Roussette · 14/02/2021 11:02

It's not like you get anything at the end of all this

I got a poinsetta from my NDN after 9 months of noisy hell !

brunetteonthebus · 14/02/2021 14:24

@Roussette

It's not like you get anything at the end of all this

I got a poinsetta from my NDN after 9 months of noisy hell !

Well that's alright then! What're you moaning about?! Wink
OP posts:
Roussette · 14/02/2021 14:28

🤣
It died in a week ... that sums up the whole experience!

Keepcalm123 · 14/02/2021 21:43

I have a similar issue in that want to ask neighbours to delay extension, as I have 2 teenagers. One studying for GCSEs (if they go ahead with mini exams) and other back from uni. I also have to work from home and deliver training sessions. I have discussed with employer about this and have advised me that if I cannot complete training I will be redundant!!!!! Cannot work from somewhere else as vulnerable and not allowed to form a bubble. I understand why they want to do work but they are moving out due to noise and dust while work is going on, I do not have that option.

Chilver · 14/02/2021 21:50

God, you are all better than me. I have asked my NDN's builders to turn their radio down/ off a few times and even to stop their building works as it was so loud I couldn't myself speak (drilling and tearing down a wall right next to me) as I was leading a client meeting. Now they tell us if in advance if going to be excessively loud so we can cancel client meetings etc. We live in a tiny house, they don't live in the house they are renovating at all ?its empty apart from the builders) and the constant noise on top of juggling meetings and homeschooling is a nightmare. 6 months and another 6 weeks to go apparently.... we have kept it all pleasant but I don't know how much long I'll be able to.....

JayAlfredPrufrock · 14/02/2021 22:05

Sounds awful

I’d ask them to not work on Sundays.

And I would have no worries about children playing in the garden or general playing noise after they move in.

brunetteonthebus · 15/02/2021 13:42

Update, I did go and speak to him yesterday after toddler got woken from her nap again and I was pissed off.
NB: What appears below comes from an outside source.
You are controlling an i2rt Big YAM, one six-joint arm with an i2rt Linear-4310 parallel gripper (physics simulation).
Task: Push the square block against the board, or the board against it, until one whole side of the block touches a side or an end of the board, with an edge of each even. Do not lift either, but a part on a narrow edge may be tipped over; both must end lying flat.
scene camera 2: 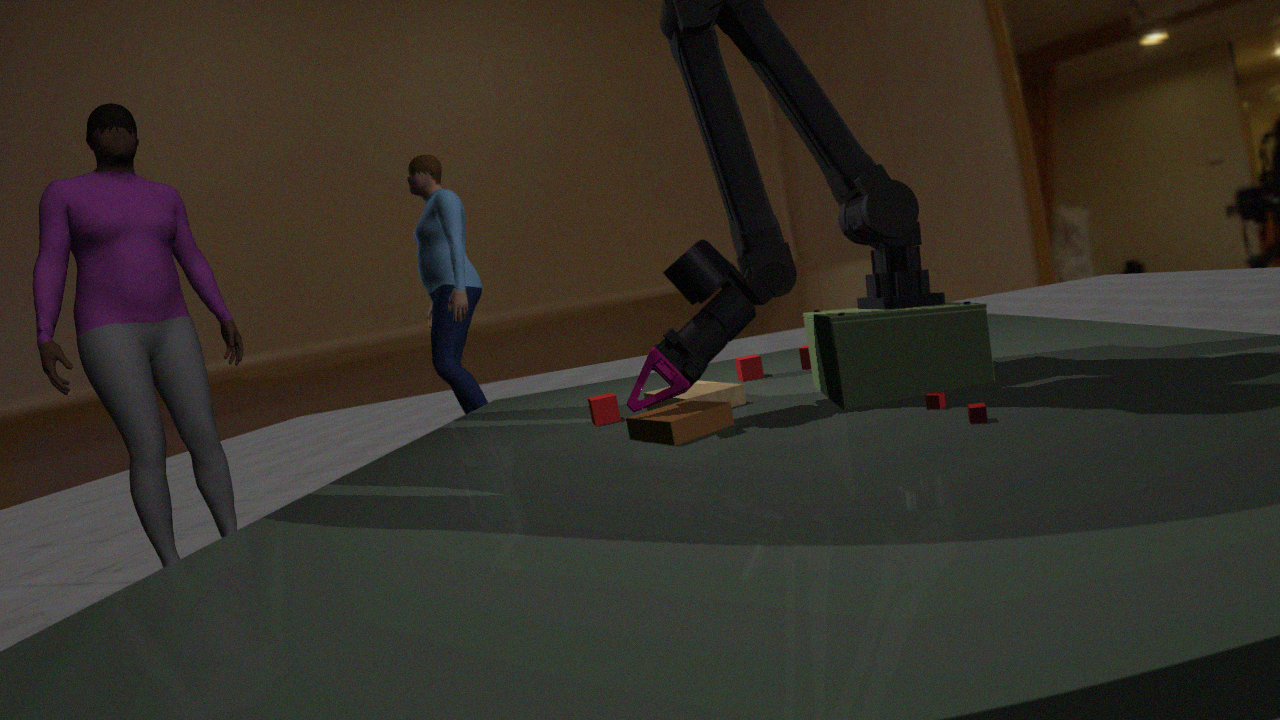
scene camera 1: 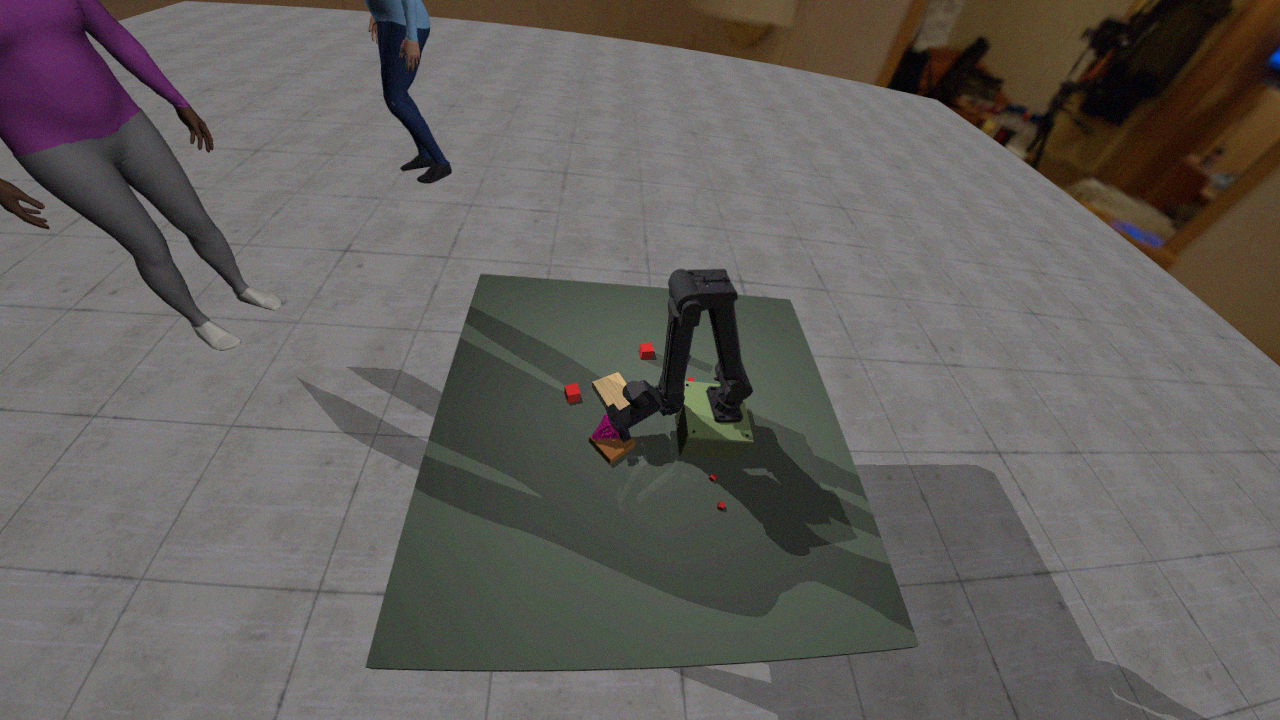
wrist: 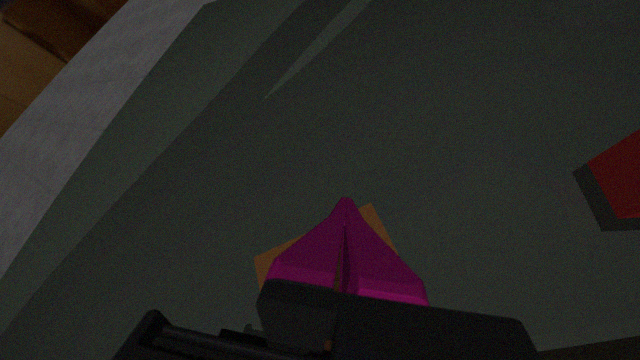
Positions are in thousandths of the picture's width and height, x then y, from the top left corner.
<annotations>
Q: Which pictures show the square block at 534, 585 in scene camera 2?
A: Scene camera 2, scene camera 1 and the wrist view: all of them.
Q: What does the square block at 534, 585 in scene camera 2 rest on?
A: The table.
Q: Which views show my gripper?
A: Scene camera 2, scene camera 1 and the wrist view: all of them.
</annotations>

I was really nice, I hope, and after a brief 'how are you doing?' chat, I asked how much longer they're expecting the building work to go on for (even though I knew, roughly). He said about another three weeks (so that's better than I'd been told before) as they'd made good progress and he asked if it was a problem. Explained that I understand why they're doing it now etc, but that it's been very disruptive with trying to homeschool and not being able to leave the house etc.

He said he was really sorry; they hadn't thought about it being lockdown and us all being at home they just want it done so they can move in. Said the majority of the really noisy stuff is nearly done and the last two weeks will be things like painting and putting carpets in which should be much quieter. Also said sorry about starting early on Saturday, that I should have yelled at him out of the window and he'd have shut up!

He then went on to say that as they've been nuisance neighbours (his words!) he'll give us a knock when the restrictions allow and the weather is nice and he hopes we'll let him have a bbq at theirs and a few drinks to make up for it.

So all's well that ends well. Two weeks of big noise to put up with, but one of those is half term so only one more with schooling to do.

OP posts:
PlantPotPat · 15/02/2021 13:50

Ah that's nice OP. They sound like decent people, they just hadn't realised the impact on you. Good neighbours are priceless, evidenced by lots of the threads I see on MN!

Roussette · 15/02/2021 20:35

Great news!
They sound reasonable

MatildaTheCat · 15/02/2021 20:51

Once they’ve finished the demolition aspects of the work it should get quieter. If it’s the neighbours themselves who are doing the work rather than builders ( I might have misinterpreted this?) perhaps you could ask for a quiet period during your child’s zoom lesson which I imagine is only an hour or so?

No good complaining on here much as I don’t blame you if you don’t have a chat with them and ask for some minor concessions.

MatildaTheCat · 15/02/2021 20:53

Sorry I missed your update. Well done!